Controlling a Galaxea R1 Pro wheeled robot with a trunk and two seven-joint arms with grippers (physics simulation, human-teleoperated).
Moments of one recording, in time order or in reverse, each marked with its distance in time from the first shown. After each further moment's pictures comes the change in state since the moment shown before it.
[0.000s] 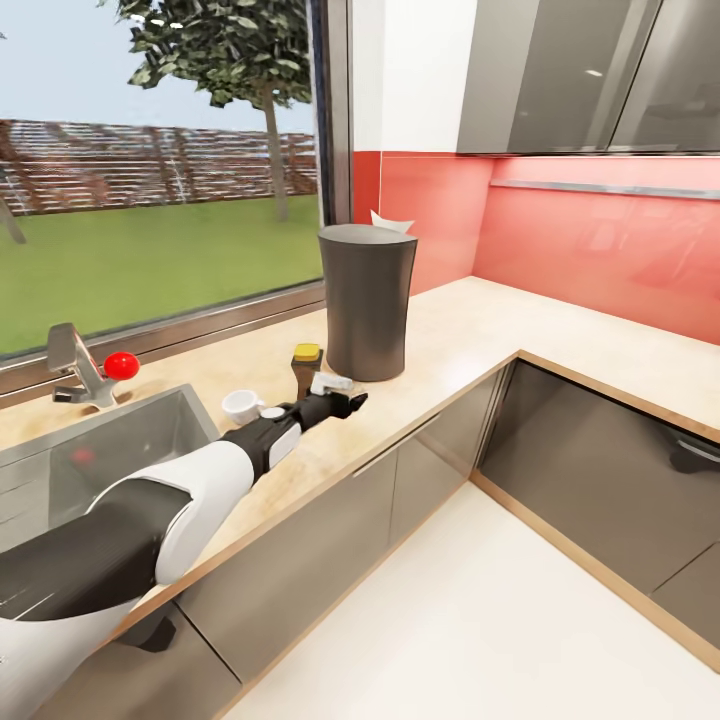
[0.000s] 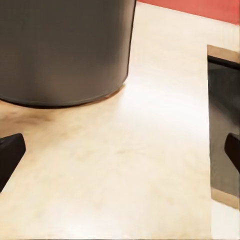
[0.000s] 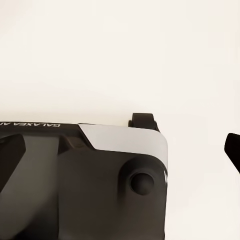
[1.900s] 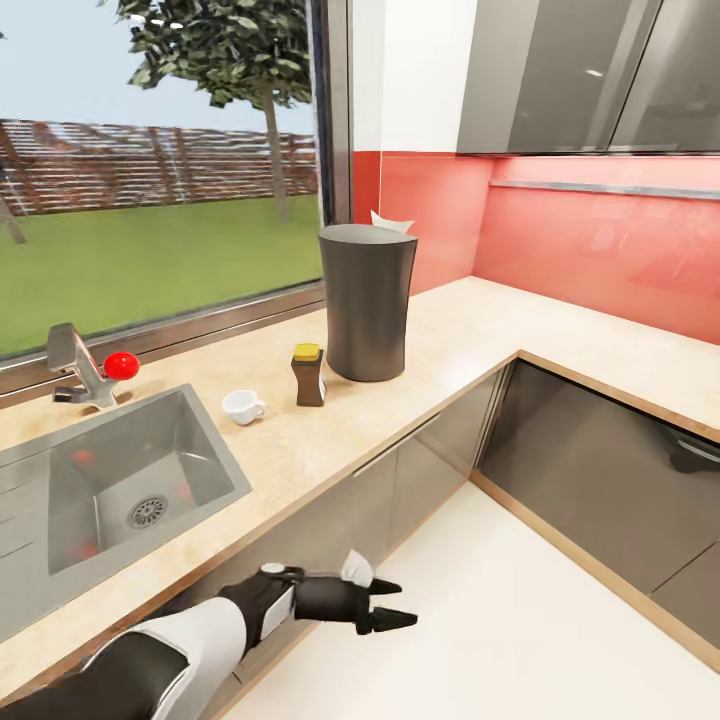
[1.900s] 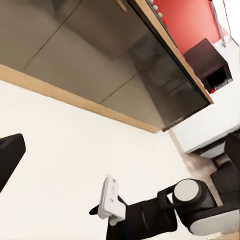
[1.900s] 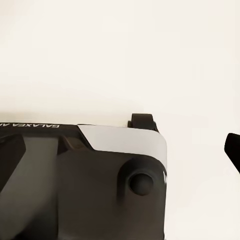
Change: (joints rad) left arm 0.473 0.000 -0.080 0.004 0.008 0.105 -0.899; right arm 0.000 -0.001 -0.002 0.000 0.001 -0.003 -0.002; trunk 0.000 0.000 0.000
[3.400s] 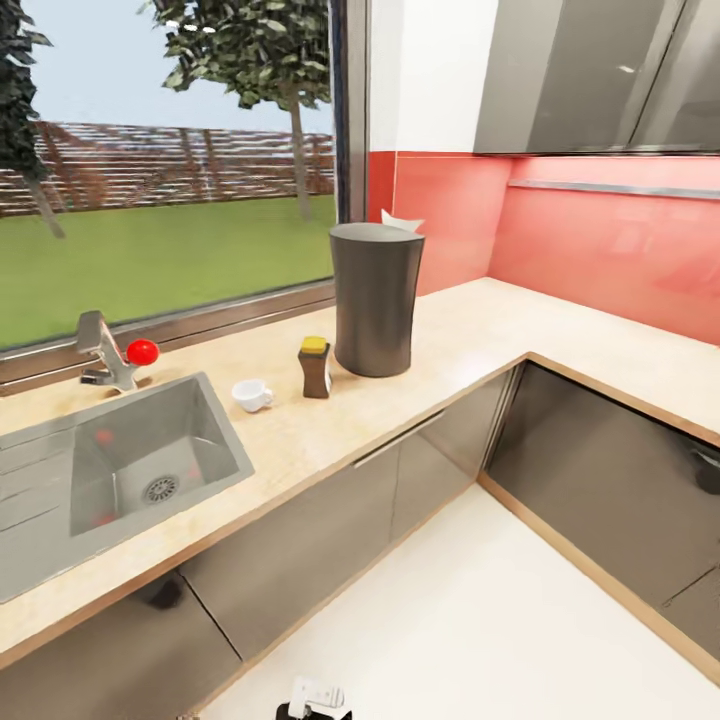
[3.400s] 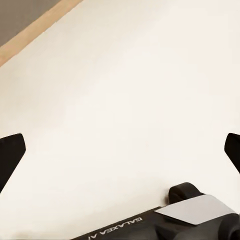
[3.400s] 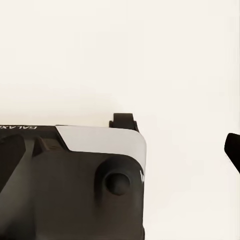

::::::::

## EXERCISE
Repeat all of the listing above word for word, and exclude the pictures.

## TASK OUTPUT
Controlling a Galaxea R1 Pro wheeled robot with a trunk and two seven-joint arms with grippers (physics simulation, human-teleoperated).
Moments of one recording, in time order or in reverse, each marked with its distance in time from the first shown. After each further moment's pictures comes the change in state since the moment shown before it.
[0.000s] 
[0.000s] 
[0.000s] 
[1.900s] 
[1.900s] 
[1.900s] 
Change: (joints rad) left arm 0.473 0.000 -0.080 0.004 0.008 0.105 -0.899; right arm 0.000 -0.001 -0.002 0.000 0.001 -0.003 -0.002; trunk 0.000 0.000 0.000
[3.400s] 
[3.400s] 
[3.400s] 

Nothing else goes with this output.